TASK. Among the records below, find the lines with the word "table" and copy them.

DATA FOR THE TASK.
——————————

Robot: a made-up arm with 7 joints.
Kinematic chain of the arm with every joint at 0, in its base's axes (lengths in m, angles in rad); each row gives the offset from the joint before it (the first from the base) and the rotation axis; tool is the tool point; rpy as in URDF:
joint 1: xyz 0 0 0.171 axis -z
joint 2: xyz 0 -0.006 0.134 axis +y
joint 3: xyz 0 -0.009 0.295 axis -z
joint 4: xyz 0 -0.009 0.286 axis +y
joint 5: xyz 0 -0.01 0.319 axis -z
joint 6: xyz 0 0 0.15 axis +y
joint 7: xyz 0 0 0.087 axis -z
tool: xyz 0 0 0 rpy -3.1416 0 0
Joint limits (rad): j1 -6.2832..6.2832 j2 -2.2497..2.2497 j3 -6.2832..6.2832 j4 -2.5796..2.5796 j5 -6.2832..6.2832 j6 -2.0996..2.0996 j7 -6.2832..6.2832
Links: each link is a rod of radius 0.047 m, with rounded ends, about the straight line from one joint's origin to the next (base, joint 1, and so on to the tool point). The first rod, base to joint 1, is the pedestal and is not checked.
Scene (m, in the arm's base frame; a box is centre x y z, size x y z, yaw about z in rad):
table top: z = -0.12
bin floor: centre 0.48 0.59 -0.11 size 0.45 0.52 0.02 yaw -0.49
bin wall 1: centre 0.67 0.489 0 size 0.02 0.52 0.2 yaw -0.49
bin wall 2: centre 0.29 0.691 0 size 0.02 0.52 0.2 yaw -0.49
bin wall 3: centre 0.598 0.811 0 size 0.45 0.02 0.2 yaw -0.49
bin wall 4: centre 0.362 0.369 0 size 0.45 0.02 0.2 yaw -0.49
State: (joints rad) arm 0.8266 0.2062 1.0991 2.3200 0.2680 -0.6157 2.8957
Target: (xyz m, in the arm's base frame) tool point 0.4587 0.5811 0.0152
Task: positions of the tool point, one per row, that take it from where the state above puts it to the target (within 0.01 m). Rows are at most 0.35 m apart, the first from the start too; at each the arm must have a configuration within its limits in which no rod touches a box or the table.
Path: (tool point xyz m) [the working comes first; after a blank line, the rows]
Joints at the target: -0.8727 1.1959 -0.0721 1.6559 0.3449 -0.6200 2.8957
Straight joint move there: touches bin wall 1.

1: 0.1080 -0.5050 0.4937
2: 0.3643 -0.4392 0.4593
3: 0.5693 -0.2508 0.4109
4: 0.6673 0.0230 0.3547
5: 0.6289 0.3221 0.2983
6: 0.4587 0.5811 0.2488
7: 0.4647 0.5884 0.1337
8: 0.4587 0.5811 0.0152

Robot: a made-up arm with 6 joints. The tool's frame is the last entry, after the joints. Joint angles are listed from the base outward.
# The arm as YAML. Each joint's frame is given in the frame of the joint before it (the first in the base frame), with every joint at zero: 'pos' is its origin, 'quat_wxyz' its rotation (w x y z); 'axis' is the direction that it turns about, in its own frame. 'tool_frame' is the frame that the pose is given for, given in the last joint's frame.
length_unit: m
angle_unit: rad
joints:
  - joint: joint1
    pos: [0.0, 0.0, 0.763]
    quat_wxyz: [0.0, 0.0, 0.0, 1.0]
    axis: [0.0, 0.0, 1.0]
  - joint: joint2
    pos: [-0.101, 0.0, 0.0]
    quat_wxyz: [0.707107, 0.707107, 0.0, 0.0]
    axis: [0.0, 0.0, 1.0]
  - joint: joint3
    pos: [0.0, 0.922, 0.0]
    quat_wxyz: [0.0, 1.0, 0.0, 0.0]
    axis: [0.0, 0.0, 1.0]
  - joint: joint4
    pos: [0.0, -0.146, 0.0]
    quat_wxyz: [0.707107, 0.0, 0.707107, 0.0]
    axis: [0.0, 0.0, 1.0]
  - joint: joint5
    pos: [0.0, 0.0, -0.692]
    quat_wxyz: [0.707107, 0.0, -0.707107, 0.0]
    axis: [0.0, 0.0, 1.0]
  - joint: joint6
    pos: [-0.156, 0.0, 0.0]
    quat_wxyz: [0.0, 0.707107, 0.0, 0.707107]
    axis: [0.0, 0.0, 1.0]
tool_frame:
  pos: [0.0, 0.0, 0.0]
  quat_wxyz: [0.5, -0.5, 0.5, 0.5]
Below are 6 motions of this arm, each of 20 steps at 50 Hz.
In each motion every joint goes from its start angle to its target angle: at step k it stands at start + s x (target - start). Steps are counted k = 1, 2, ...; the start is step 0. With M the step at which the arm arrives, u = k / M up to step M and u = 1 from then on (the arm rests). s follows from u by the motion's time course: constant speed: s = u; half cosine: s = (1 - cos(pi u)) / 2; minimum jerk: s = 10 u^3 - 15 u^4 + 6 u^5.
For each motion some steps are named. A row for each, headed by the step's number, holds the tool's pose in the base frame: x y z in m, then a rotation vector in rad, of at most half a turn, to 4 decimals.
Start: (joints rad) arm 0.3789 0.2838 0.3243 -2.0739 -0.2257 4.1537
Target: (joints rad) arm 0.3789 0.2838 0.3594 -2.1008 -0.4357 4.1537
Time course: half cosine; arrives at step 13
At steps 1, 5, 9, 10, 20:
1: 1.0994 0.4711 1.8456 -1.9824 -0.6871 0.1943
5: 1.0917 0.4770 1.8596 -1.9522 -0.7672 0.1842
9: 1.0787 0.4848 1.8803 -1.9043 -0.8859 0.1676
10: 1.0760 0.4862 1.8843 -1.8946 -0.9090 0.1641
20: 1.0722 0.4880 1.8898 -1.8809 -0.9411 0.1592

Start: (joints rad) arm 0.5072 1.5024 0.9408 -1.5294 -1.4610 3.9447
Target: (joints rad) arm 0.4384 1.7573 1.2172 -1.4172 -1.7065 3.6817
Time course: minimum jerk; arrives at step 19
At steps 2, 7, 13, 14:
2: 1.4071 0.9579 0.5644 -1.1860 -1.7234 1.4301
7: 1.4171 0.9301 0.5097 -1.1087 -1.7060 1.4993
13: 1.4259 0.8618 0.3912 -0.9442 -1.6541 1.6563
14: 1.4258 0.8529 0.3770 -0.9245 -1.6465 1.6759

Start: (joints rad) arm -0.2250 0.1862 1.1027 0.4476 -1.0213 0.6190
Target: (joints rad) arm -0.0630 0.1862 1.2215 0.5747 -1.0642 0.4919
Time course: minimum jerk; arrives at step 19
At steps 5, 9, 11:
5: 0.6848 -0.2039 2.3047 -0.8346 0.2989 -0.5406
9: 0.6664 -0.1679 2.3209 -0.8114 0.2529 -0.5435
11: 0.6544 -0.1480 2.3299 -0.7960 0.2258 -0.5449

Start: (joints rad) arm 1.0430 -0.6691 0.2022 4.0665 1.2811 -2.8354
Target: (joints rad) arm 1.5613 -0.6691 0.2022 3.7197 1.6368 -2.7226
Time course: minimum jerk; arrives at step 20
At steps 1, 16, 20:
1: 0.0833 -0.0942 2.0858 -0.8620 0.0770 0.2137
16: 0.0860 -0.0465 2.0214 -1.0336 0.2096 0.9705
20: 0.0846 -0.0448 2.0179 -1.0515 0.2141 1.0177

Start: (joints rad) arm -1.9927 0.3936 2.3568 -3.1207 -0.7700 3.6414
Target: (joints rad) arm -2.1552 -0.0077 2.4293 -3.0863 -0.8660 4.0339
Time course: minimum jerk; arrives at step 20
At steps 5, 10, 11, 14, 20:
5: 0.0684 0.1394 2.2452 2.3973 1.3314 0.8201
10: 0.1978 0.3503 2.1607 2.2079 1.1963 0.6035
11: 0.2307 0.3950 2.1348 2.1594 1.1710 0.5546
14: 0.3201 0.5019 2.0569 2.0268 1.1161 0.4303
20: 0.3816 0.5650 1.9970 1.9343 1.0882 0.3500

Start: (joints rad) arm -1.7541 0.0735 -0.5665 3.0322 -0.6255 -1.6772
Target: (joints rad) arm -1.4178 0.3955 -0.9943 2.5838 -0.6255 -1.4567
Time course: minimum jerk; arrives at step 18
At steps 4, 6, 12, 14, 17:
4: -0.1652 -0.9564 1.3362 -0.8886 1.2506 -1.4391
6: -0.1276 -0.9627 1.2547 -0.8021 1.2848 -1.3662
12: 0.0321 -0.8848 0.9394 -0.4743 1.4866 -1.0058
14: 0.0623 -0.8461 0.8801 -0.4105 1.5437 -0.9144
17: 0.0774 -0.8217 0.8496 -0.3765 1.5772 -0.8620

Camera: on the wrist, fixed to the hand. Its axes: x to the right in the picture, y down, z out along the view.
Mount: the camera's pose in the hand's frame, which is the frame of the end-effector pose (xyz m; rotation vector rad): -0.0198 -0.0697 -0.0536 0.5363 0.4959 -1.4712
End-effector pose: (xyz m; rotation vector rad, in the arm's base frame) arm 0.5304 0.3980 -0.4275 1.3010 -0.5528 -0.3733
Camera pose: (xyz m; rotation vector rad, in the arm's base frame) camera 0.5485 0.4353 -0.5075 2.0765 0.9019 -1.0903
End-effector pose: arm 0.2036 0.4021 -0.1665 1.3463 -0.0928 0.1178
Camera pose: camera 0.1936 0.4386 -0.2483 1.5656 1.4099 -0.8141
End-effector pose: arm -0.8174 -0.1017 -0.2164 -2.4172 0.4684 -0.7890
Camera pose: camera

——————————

OUTPUT FOR THIS EXERCISE.
table top: z = -0.12
Task: positions of the tool point, one per row, that take it from where the state above puts it to the target (within 0.01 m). Rows are at most 0.35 m apart, the first from the start too; at each the arm must have a configuration within its limits in which no rod touches a box or the table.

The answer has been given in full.